Introduction to Fedora 4

David Wilcox (DuraSpace)

Tuesday, 06.09.2016, 13:30 – 15:00 & 15:30 – 17:00

Fedora is a flexible, extensible repository platform for the preservation, management and dissemination of digital content. Fedora 4, the new, revitalized version of Fedora, includes vast improvements in scalability, linked data capabilities, research data support, modularity, ease of use and more. Both new and existing Fedora users will be interested in learning about and experiencing these new features and functionality first-hand.

This tutorial will provide an introduction to and overview of Fedora 4, with a focus on the latest features. After an initial review of the most significant new features, participants will learn about best practices and community standards for modeling data in Fedora 4. Attendees will be given pre-configured virtual machines that include Fedora 4 bundled with the Solr search application and a triplestore that they can install on their laptops and continue using after the workshop.
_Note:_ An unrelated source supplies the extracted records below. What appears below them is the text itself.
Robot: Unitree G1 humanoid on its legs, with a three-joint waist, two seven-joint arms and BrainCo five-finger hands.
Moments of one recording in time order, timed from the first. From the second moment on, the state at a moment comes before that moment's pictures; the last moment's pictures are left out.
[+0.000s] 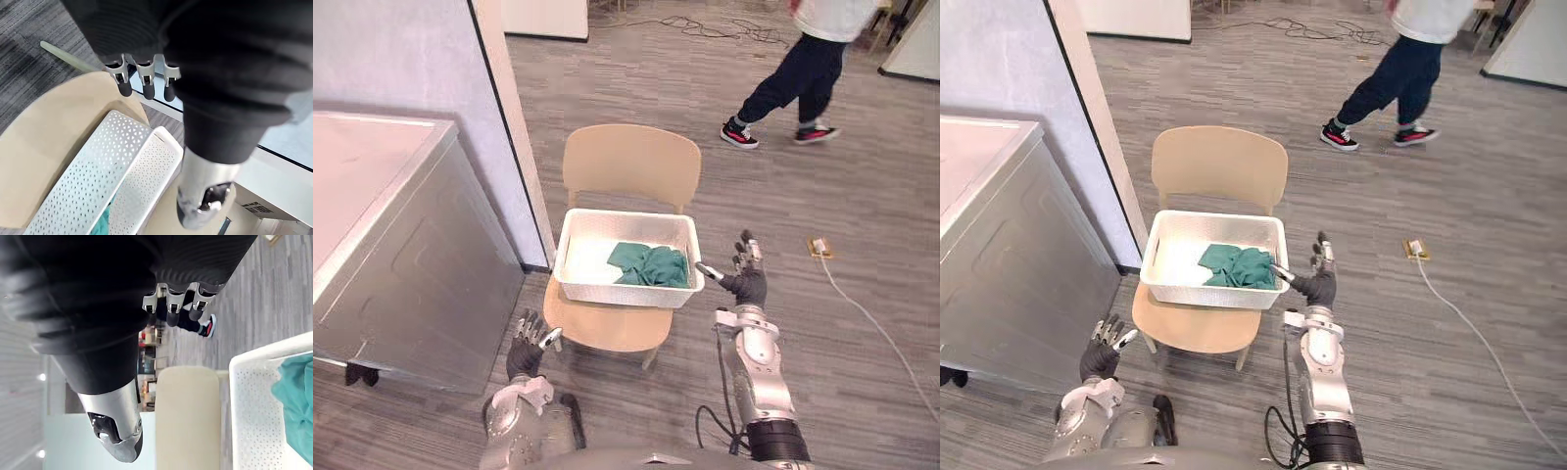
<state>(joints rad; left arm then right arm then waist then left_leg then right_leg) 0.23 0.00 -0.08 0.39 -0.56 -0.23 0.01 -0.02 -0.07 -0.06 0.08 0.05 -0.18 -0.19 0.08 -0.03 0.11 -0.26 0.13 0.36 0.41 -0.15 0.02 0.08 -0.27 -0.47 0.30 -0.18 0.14</state>
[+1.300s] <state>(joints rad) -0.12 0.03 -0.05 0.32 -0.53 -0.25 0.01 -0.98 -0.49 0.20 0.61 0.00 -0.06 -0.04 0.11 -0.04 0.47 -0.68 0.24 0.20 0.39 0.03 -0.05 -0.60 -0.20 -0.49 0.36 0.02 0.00</state>
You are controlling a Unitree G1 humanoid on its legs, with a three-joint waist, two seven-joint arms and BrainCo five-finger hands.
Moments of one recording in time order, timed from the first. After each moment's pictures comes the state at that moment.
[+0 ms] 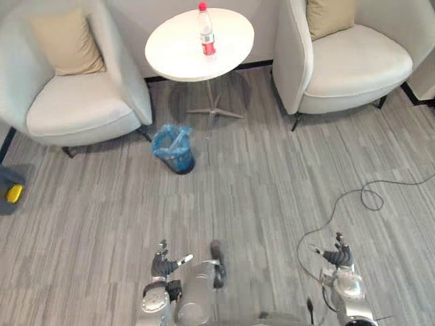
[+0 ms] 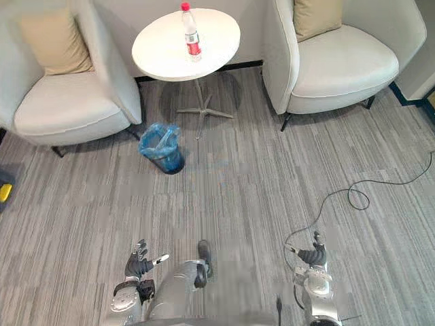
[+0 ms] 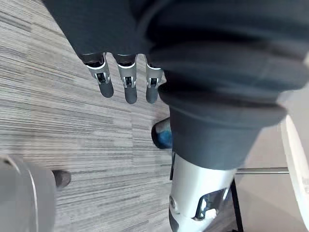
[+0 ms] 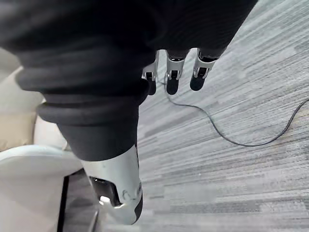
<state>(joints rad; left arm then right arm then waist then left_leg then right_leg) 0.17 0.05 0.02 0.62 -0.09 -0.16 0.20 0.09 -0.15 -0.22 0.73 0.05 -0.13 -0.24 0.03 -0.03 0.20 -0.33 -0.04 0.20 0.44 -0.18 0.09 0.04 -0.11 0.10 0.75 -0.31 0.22</state>
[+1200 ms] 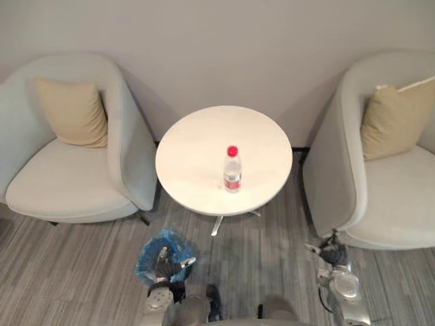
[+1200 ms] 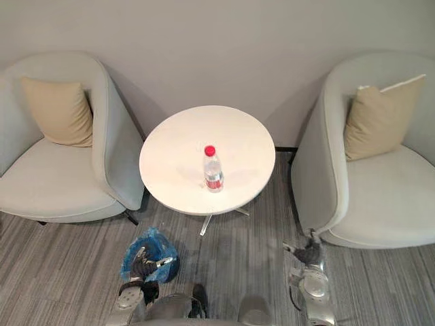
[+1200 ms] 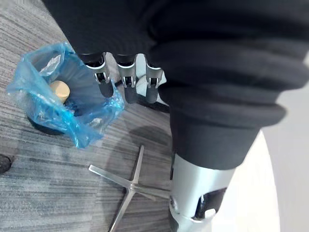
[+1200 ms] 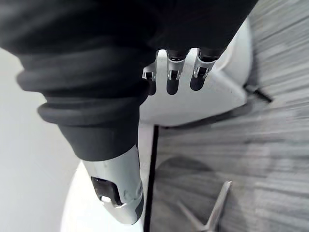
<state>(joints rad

These virtual machines will be used to participate in a hands-on session that will give attendees a chance to experience Fedora 4 by following step-by-step instructions. This section will demonstrate how to create and manage content in Fedora 4 in accordance with linked data best practices. Finally, participants will learn how to search and run SPARQL queries against content in Fedora using the included Solr index and triplestore.


Building Digital Library Collections with Greenstone 3

David Bainbridge (University of Waikato)

Wednesday, 07.09.2016, 13:30 – 15:00 & 15:30 – 17:00

This tutorial is designed for those who want an introduction to building a digital library using an open source software program. The course will focus on the Greenstone digital library software. In particular, participants will work with the Greenstone Librarian Interface, a flexible graphical user interface designed for developing and managing digital library collection. Attendees do not require programming expertise, however they should be familiar with HTML and the Web, and be aware of representation standards such as Unicode, Dublin Core and XML.

The Greenstone software has a pedigree of approaching two decades, with over 1 million downloads from SourceForge. The premier version of the software has, for many years, been Greenstone 2. This tutorial will introduce users to Greenstone 3—a complete redesign and reimplementation of the original software to take better advantage of newer standards and web technologies that have been developed since the original implementation of Greenstone. Written in Java, the software is more modular in design to increase the flexibility and extensibility of Greenstone. Emphasis in the tutorial is placed on where Greenstone 3 goes beyond what Greenstone 2 can do. Through the hands-on practical exercises participants will, for example, build collections where geo-tagged metadata embedded in photos is automatically extracted and used to provide a map-based view in the digital library of the collection.


Text mining workflows for indexing archives with automatically extracted semantic metadata

Riza Batista-Navarro (University of Manchester), Axel Soto (University of Manchester)

Thursday, 08.09.2016, 9:00 – 10:30

With the vast amounts of textual data that many digital libraries hold, finding information relevant to users has become a challenge. The unstructured and ambiguous nature of natural language in which documents are written, poses a barrier to the accessibility and discovery of information. This can be alleviated by indexing documents with semantic metadata, e.g., by tagging them with the terms that indicate their “aboutness”. As manually indexing these documents is impracticable, automatic tools capable of generating semantic metadata and building search indexes have become attractive solutions. In this tutorial, we aim to demonstrate how digital library developers and managers (who do not necessarily have the expertise on natural language processing and text mining) can use the Argo text mining platform to develop their own customised, modular workflows for automatic semantic metadata generation and search index construction. In this way, we are providing digital library practitioners with the necessary technical know-how on building semantic search indexes without any programming effort, owing to Argo’s graphical interface for workflow construction and execution. We believe that this in turn will allow various digital libraries to build search systems that will enable their users to more efficiently find and discover information of interest.